◆ **ASSIGNMENT**
An exact restatement of the data below, with the pictures removed, is the required answer.

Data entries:

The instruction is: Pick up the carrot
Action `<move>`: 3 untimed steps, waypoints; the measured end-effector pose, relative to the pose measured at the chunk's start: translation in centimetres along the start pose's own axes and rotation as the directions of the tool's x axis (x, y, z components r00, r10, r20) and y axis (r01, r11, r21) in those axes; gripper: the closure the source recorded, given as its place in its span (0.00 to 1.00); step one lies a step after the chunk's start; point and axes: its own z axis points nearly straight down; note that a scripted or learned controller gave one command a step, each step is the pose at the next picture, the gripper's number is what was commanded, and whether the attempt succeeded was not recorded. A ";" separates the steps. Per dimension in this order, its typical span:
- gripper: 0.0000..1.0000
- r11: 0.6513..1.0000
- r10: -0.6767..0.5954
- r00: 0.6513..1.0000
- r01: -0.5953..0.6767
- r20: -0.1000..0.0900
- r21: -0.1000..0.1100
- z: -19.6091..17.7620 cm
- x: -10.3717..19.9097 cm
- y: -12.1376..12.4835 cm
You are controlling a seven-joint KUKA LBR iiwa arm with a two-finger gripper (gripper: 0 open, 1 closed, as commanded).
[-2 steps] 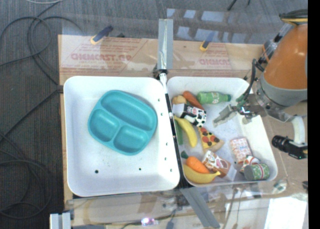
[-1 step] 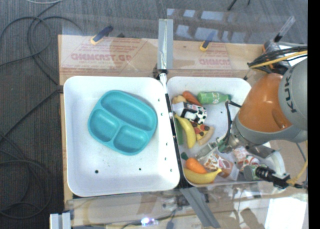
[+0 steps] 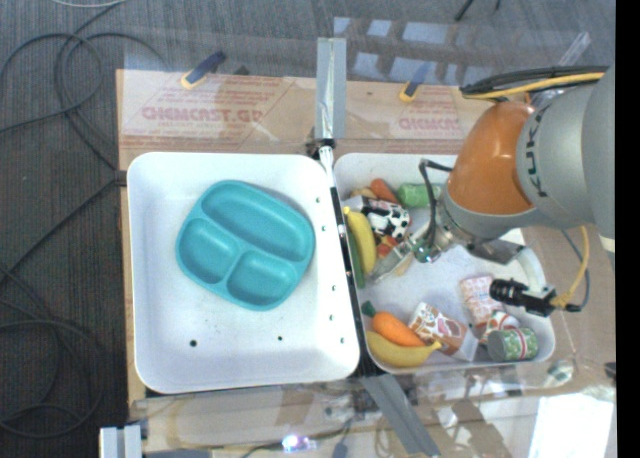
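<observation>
Carrot (image 3: pixel 391 327) lies near the right bin's (image 3: pixel 535 256) front edge, long axis slanting, tip toward the banana (image 3: pixel 400 351). Gripper (image 3: pixel 425 249) hovers mid-bin, its grip impossible to tell.

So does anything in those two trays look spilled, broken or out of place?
Nothing looks spilled or broken. The right bin is a jumble: the carrot rests against a banana near the front, among small packets. The left bin holds a teal divided plate, sitting at a slant.

Orange carrot (image 3: pixel 390 327) lies flat at right bin's front, apparently touching a banana.
</observation>
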 end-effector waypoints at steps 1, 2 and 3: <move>0.00 0.939 -0.344 0.939 0.344 0.012 -0.006 -0.2 2.7 -6.6; 0.00 0.970 -0.243 0.970 0.243 0.002 0.000 0.0 -0.5 2.0; 0.00 0.941 -0.338 0.941 0.338 -0.006 0.007 -9.2 6.4 6.0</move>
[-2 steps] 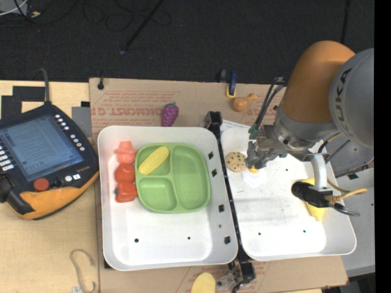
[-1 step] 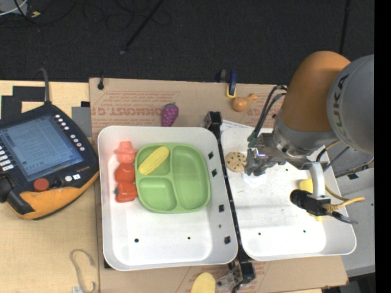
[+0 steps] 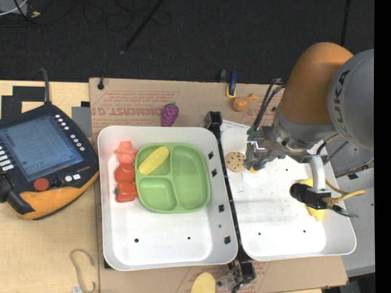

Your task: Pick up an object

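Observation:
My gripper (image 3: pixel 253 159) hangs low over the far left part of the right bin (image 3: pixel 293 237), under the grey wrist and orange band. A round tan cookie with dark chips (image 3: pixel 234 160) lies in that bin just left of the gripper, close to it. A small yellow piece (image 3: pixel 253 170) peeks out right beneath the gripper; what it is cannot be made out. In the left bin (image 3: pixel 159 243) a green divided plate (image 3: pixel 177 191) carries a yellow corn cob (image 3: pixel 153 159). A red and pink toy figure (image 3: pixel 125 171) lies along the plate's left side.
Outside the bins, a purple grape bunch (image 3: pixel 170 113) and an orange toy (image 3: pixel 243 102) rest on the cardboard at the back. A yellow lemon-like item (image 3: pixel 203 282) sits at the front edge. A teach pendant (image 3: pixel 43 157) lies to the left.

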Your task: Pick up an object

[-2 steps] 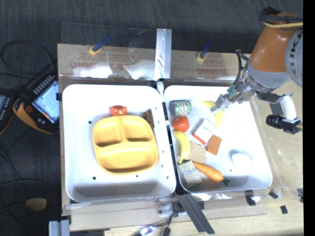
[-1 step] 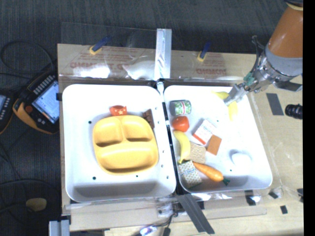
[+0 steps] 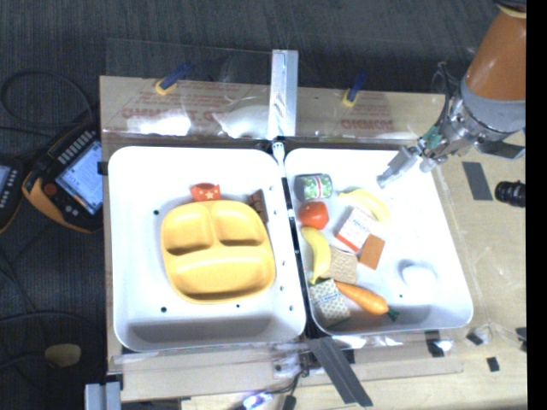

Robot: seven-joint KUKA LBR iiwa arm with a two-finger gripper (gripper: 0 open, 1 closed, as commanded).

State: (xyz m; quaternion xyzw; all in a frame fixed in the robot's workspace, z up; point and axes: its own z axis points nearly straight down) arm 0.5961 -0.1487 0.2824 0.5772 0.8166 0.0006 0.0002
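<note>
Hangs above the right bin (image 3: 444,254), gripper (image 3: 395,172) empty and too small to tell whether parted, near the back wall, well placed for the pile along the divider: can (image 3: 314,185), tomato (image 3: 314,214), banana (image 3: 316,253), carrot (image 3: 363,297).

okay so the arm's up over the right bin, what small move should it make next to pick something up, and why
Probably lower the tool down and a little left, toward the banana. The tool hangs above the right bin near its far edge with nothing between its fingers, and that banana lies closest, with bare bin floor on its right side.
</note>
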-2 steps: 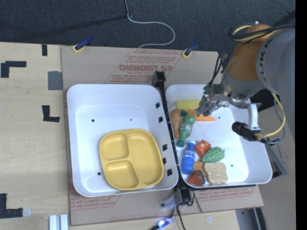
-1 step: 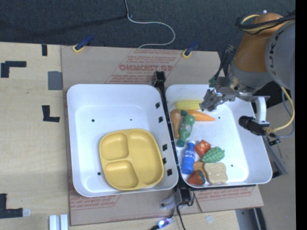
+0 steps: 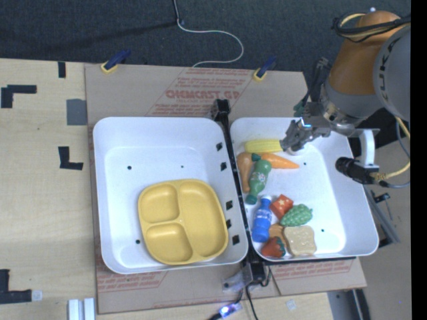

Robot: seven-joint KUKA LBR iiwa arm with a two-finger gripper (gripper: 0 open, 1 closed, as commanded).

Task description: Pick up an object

◆ **SOLVED EXERCISE**
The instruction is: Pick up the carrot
Action `<move>`: 3 untimed steps, waypoints; the measured end-effector pose, relative to the pose measured at the chunk's start: translation in centimetres along the start pose's own axes and rotation as the directions of the tool's x axis (x, y, z components r00, r10, r20) and y axis (r01, r11, r21) in those axes; gripper: the closure the source recorded, given as its place in its span (0.00 to 1.00); step one lies a step after the chunk's start; point and axes: its own z axis points nearly straight down; note that a scripted or learned controller gave one command a step, each step is the pose at the next picture, the gripper's number is what was commanded, and whether the attempt succeeded was not recorded. A ";" separates the steps. Per dimension in this order, its typical span:
- gripper: 0.0000..1.0000
- r11: 0.6513..1.0000
- r10: -0.6767..0.5954
- r00: 0.6513..1.0000
- r01: -0.5953..0.6767
- r20: -0.1000..0.0900
- r21: -0.1000..0.1100
- z: -19.6091..17.7620 cm
- x: -10.3717..19.9097 cm
- y: -12.1376..12.4835 cm
You are controlling a seven-joint KUKA LBR iiwa arm with a two-finger gripper (gripper: 0 open, 1 closed, as commanded).
[-2 steps] 
[-1 step] 
[+0 steps] 
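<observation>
Carrot (image 3: pixel 391 327) lies near the right bin's (image 3: pixel 535 256) front edge, long axis slanting, tip toward the banana (image 3: pixel 400 351). Gripper (image 3: pixel 425 249) hovers mid-bin, its grip impossible to tell.

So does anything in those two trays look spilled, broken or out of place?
Nothing looks spilled or broken. The right bin is a jumble: the carrot rests against a banana near the front, among small packets. The left bin holds a teal divided plate, sitting at a slant.

Orange carrot (image 3: pixel 390 327) lies flat at right bin's front, apparently touching a banana.
</observation>
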 end-effector waypoints at steps 1, 2 and 3: <move>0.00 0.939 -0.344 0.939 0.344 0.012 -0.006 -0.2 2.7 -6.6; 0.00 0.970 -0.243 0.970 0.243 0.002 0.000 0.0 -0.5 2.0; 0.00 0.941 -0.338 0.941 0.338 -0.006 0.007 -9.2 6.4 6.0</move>
[-2 steps] 
[-1 step] 
[+0 steps] 

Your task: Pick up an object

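Observation:
My gripper (image 3: pixel 253 159) hangs low over the far left part of the right bin (image 3: pixel 293 237), under the grey wrist and orange band. A round tan cookie with dark chips (image 3: pixel 234 160) lies in that bin just left of the gripper, close to it. A small yellow piece (image 3: pixel 253 170) peeks out right beneath the gripper; what it is cannot be made out. In the left bin (image 3: pixel 159 243) a green divided plate (image 3: pixel 177 191) carries a yellow corn cob (image 3: pixel 153 159). A red and pink toy figure (image 3: pixel 125 171) lies along the plate's left side.
Outside the bins, a purple grape bunch (image 3: pixel 170 113) and an orange toy (image 3: pixel 243 102) rest on the cardboard at the back. A yellow lemon-like item (image 3: pixel 203 282) sits at the front edge. A teach pendant (image 3: pixel 43 157) lies to the left.
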
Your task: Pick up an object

[-2 steps] 
[-1 step] 
[+0 steps] 

Robot: seven-joint KUKA LBR iiwa arm with a two-finger gripper (gripper: 0 open, 1 closed, as commanded).

State: (xyz m; quaternion xyzw; all in a frame fixed in the robot's workspace, z up; point and axes: its own z axis points nearly straight down) arm 0.5961 -0.1487 0.2824 0.5772 0.8166 0.0006 0.0002
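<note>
Hangs above the right bin (image 3: 444,254), gripper (image 3: 395,172) empty and too small to tell whether parted, near the back wall, well placed for the pile along the divider: can (image 3: 314,185), tomato (image 3: 314,214), banana (image 3: 316,253), carrot (image 3: 363,297).

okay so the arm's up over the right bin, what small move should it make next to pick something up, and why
Probably lower the tool down and a little left, toward the banana. The tool hangs above the right bin near its far edge with nothing between its fingers, and that banana lies closest, with bare bin floor on its right side.
</note>
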-2 steps: 
-1 step: 
+0 steps: 

Robot: seven-joint KUKA LBR iiwa arm with a two-finger gripper (gripper: 0 open, 1 closed, as commanded).

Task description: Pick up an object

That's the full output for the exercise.